To read the contents of a file into a string, see fs.readFile and fs.readFileSync.
We don't want to edit our JavaScript code every time we need to change the file from which we're reading data. Let's change it so that the user running the program can pass in the name of the file from which to read. We'll do this using command line arguments.
This iteration marks v1.0 of our program. As it stands, our program — although limited — is self-contained enough that you could give it to another person and they could use it as you intended without having to know how to edit JavaScript code.
Congrats!
Consider the following command run from the Terminal:
node some-program.js first_argument second_argument banana
The command line arguments are first_argument, second_argument, and banana, with a space denoting the separation between each argument. first_argument is the first command line argument and banana is the third command line argument.
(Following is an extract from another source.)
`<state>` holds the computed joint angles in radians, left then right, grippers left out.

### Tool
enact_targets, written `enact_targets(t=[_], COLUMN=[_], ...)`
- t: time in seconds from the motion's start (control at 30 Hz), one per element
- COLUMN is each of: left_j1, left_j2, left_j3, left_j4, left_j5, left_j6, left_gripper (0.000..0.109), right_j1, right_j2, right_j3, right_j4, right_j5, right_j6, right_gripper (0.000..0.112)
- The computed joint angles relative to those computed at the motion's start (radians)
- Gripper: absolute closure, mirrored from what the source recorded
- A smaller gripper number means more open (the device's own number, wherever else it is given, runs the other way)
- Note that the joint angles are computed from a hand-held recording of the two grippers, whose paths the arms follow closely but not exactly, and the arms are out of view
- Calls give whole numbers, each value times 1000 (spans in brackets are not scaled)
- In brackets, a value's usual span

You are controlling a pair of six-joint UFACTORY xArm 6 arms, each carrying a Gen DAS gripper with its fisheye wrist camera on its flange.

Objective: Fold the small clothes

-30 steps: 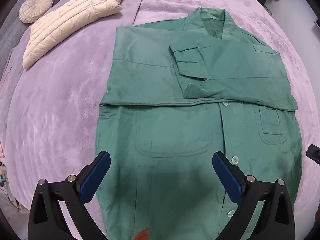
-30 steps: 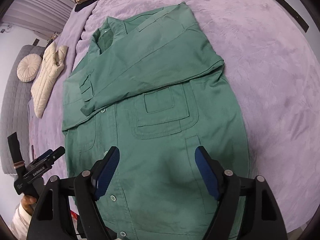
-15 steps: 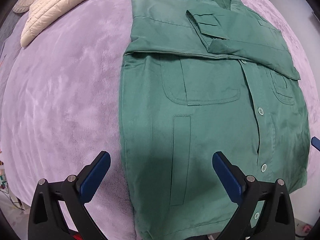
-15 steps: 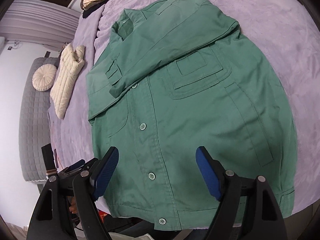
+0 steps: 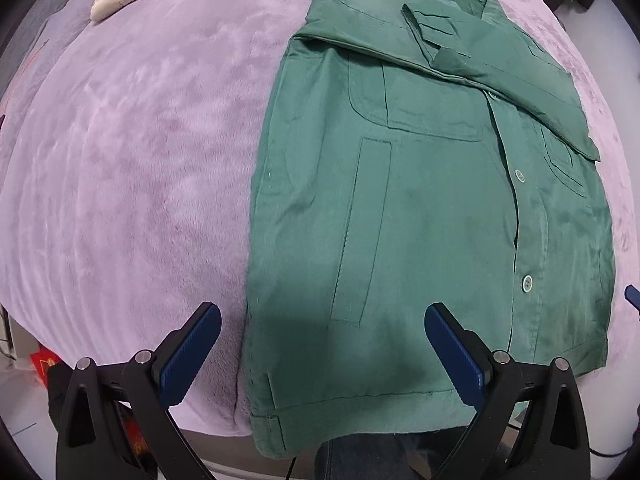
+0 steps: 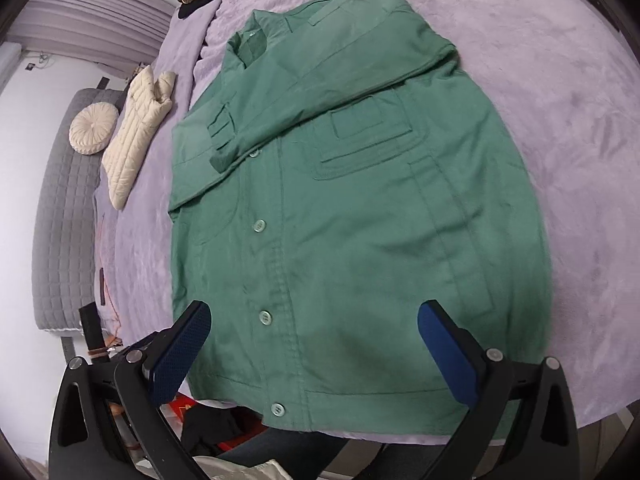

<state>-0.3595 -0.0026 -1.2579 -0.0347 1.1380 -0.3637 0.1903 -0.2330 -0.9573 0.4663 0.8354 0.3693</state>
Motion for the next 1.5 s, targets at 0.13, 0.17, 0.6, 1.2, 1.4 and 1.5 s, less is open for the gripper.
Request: enact_targets(t=[0.13, 0.17, 0.6, 1.2, 1.4, 1.5], left_j1=[14, 19, 9, 103, 190, 237], left_j2=[-56, -69, -113, -136, -98, -9], left_j3=[74, 94, 240, 190, 53, -69], left_j4=[-32, -38, -187, -350, -522, -603], left_j5=[-6, -9, -20, 48, 79, 87], left_j6=[-24, -27, 57, 236, 300, 316], left_gripper=[7, 7, 7, 92, 92, 92], right_j1=[-79, -93, -186, -155, -165, -144], right_j2=[-96, -116, -151, -161, -192, -153], right_j3=[118, 144, 283, 323, 295, 223], right_j4=[2, 3, 95, 424, 695, 756], right_j5=[80, 90, 153, 61, -41, -113], right_j6=[3, -7, -129, -217, -324, -335], right_gripper=[9, 9, 9, 103, 104, 104])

Using hard-coded examples, write a function that takes an Array containing arbitrary and possibly duplicated entries as input and returns a Object containing item/frequency pairs. Print out those pairs in a sensible way.
That is, if the input has 100 entries and 20 of the are letter "a" then then returned Object should have
{ 'a': 0.20 }You've already written a function that takes an Array and returns a Object containing entry/count pairs and you'll need these counts (one way or another) in order to calculate the overall frequency. If you want to stretch yourself, try writing your "frequency statistics" function in a way that makes use of your "counting statistics" function, so that you don't have to duplicate as much code or work in your program.
This is a "stretch approach," which means it's absolutely not necessary for you to write your program this way. Like we've been saying, it's much better to write something and get feedback on it than get stuck while trying to puzzle out a "better", "faster", "more elegant", etc. approach.
Print out a histogram of letter frequencies that looks something like the following:
The goal is to produce a useful, well-designed output. It doesn't have to look identical to the above output.
Hint: You can use the frequency for each item as a way to scale the length of the histogram.
Here are some additional features you might add:
Install and use the request module to add support for passing in URLs as well as file names. For example, rather than having to download Moby Dick first, you could run
node textalyze.js http://www.gutenberg.org/cache/epub/2701/pg2701.txtAdd support for displaying out the 5 (or N) most common words instead of just letter frequencies.
Add support for exporting the data in a format you can load into Excel, like a CSV file. You can install and use the csv-writer module to do this.
Find texts from multiple languages and compare the letter frequency between languages. A language's letter frequency acts as a kind of fingerprint, and you'd surprised at how little text it takes to identify a language once you know the letter frequencies.
Use a charting library like AnyChart to export a graphical histogram.
To install a module, run the following command (replacing nameOfModule with the name of the desired module):
npm install --save nameOfModuleThis will update package.json and add the module as a dependency. Read each module's documentation to see how to require and use it.